Trump relance son projet de station balnéaire à Gaza

Après la capture du président vénézuélien, Nicolás Maduro, et la poursuite de ses efforts pour mettre la main sur le Groenland, Donald Trump est reparti sur son projet de station balnéaire à Gaza. D’ici trois ans, il espère y voir une série de tours d’appartements luxueux en bord de mer.

Au Forum économique mondial, à Davos, le président des États-Unis a déclaré : « Je suis un promoteur immobilier dans l’âme […] et j’ai dit : » Regardez ce site en bord de mer, regardez ce superbe lot foncier, ce que ça pourrait être pour tant de gens. « » Ce projet immobilier lance le « Conseil de la paix » imaginé par Donald Trump pour superviser la reconstruction de Gaza et qui peut déjà compter sur l’adhésion de plusieurs pays.

La France ne s’y joindra pas « à ce stade » , invoquant des contradictions avec la Charte de l’ONU. Le Royaume-Uni, l’Allemagne, l’Italie et l’Espagne n’ont pas montré plus d’enthousiasme.

Le président américain a retiré jeudi son invitation au premier ministre Mark Carney pour que le Canada en fasse partie. Ottawa était jusqu’ici resté vague sur ses intentions d’y prendre part.

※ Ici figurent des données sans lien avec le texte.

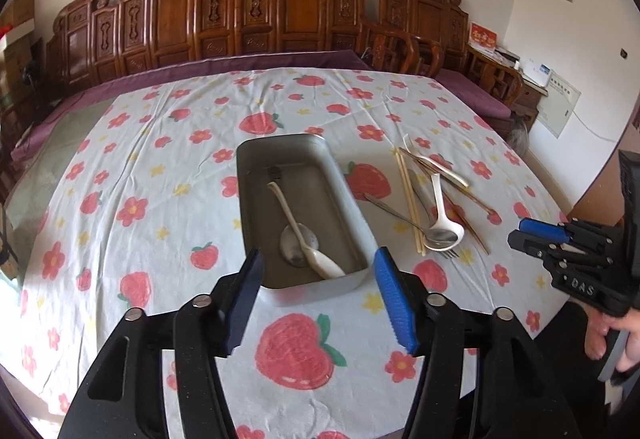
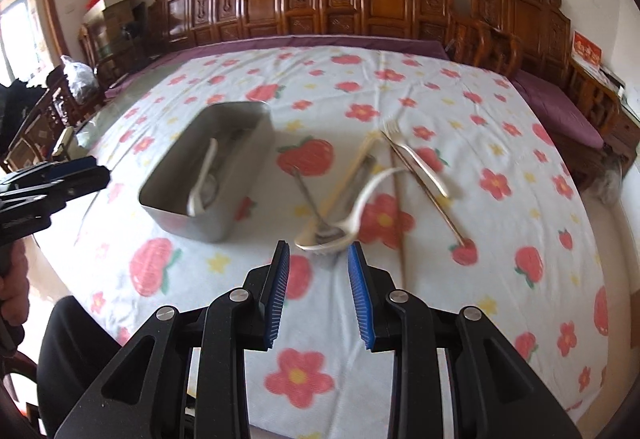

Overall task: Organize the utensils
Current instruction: 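Grasp another white plastic spoon with the right tool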

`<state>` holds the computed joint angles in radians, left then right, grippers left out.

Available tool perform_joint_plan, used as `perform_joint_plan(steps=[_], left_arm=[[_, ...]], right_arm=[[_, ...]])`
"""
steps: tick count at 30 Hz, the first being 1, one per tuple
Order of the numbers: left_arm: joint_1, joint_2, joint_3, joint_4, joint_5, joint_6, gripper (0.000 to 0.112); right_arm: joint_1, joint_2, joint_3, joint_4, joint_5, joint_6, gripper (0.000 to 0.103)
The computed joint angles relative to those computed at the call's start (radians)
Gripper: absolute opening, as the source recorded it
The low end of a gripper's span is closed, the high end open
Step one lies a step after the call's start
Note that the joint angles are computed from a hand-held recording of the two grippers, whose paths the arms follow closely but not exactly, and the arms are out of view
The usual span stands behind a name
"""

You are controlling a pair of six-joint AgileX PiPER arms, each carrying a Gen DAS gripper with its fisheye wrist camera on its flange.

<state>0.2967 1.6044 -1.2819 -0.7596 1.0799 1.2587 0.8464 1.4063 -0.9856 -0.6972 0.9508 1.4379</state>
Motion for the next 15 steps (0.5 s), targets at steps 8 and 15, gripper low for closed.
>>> perform_joint_plan(steps=[8,15], left_arm=[[-0.031,-0.041,0.090,-0.003,-0.033,0.038,0.074],[-0.077,-0.074,0.163,0.004,-0.080,0.041,0.075]], right_arm=[[-0.166,0.040,0.055,0.060,-0.165,-0.133,0.033],[-0.352,0.164,0.064,0.164,-0.388,-0.264,0.032]])
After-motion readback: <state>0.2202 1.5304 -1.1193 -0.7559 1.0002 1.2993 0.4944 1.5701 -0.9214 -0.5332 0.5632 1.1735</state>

L’Arabie saoudite, Israël, la Turquie, l’Égypte, la Jordanie, l’Indonésie, le Pakistan, le Qatar, les Émirats arabes unis, l’Argentine, le Maroc et la Hongrie en seront.

Donald Trump a soutenu que la Russie avait dit oui, mais Moscou a indiqué être en train d’ « étudier » la question. « Nombril en chef du monde » Tout ça n’est rien de moins qu’ « un plan d’affaires vaniteux, une des choses les plus odieuses imaginables » , lance Fannie Lafontaine, avocate et professeure de droit à l’Université Laval, spécialisée en droit pénal international. « Ce Conseil de la paix serait littéralement une institutionnalisation marchandisée de Trump comme nombril en chef du monde » , ironise-t-elle.

Ce projet, ajoute Mme Lafontaine, « fait totalement fi des Palestiniens et de leur droit à l’autodétermination » , ainsi que de leur droit « d’obtenir justice pour les crimes commis » .

Tout gouvernement qui accepterait « de s’impliquer » et de « cracher un milliard » (le prix d’admission au Conseil de la paix) pour aider Trump et ses visées immobilières – sans aucun égard pour les Gazaouis, totalement exclus du projet – fait preuve d’une « idiotie crasse » , renchérit Craig Scott, professeur à la faculté de droit de l’Université York, à Toronto.

Avec une présentation PowerPoint à Davos, Jared Kushner – gendre de Trump et son conseiller informel, mais influent – a souligné qu’ « au Moyen-Orient, ils construisent des villes comme ça, pour deux ou trois millions de personnes, ils le font en trois ans » . « C’est faisable en trois ans si nous voulons que ce le soit » , a-t-il soutenu.

Une reconstruction, sans les Gazaouis

À qui est destinée cette reconstruction ? Pour l’heure, la bande de Gaza demeure enfouie sous des tonnes de débris et des milliers de Palestiniens vivent toujours sous des tentes, après les attaques israéliennes en représailles au massacre du 7 octobre 2023.

L’ONG Oxfam souligne que le plan américain a été soumis à « un parterre de milliardaires à Davos » . Mais « toute reconstruction doit viser à ce que les Palestiniens […] vivent en paix, dans la dignité et la sécurité » , en tout respect de l’intégrité de leur territoire, et en mettant fin « à l’occupation illégale du territoire palestinien occupé » , insiste l’organisme, dans une déclaration écrite.

On est très loin de cet objectif, déplore Oxfam. Un premier ordre d’évacuation – le premier depuis le début du cessez-le-feu en octobre – a été donné cette semaine aux habitants de Khan Younès, dans le sud de la bande de Gaza, a rapporté l’agence de presse Reuters.

Crise humanitaire toujours en cours

Selon Oxfam, la priorité doit être « de lever les restrictions israéliennes sur l’aide humanitaire » et d’assurer un cessez-le-feu permanent. À l’heure actuelle, la crise humanitaire reste entière et empêche les communautés de se relever, dénonce l’ONG.

La situation au Venezuela et les prétentions américaines sur le Groenland ont monopolisé l’attention médiatique ces dernières semaines. Mais en entrevue, Céline Füri, directrice des Politiques et des campagnes chez Oxfam, rappelle que « la majorité de la population gazaouie est sans domicile » et que les pluies hivernales ont causé maintes inondations qui ont détruit tentes et autres abris de fortune, en plus de rendre des routes impraticables.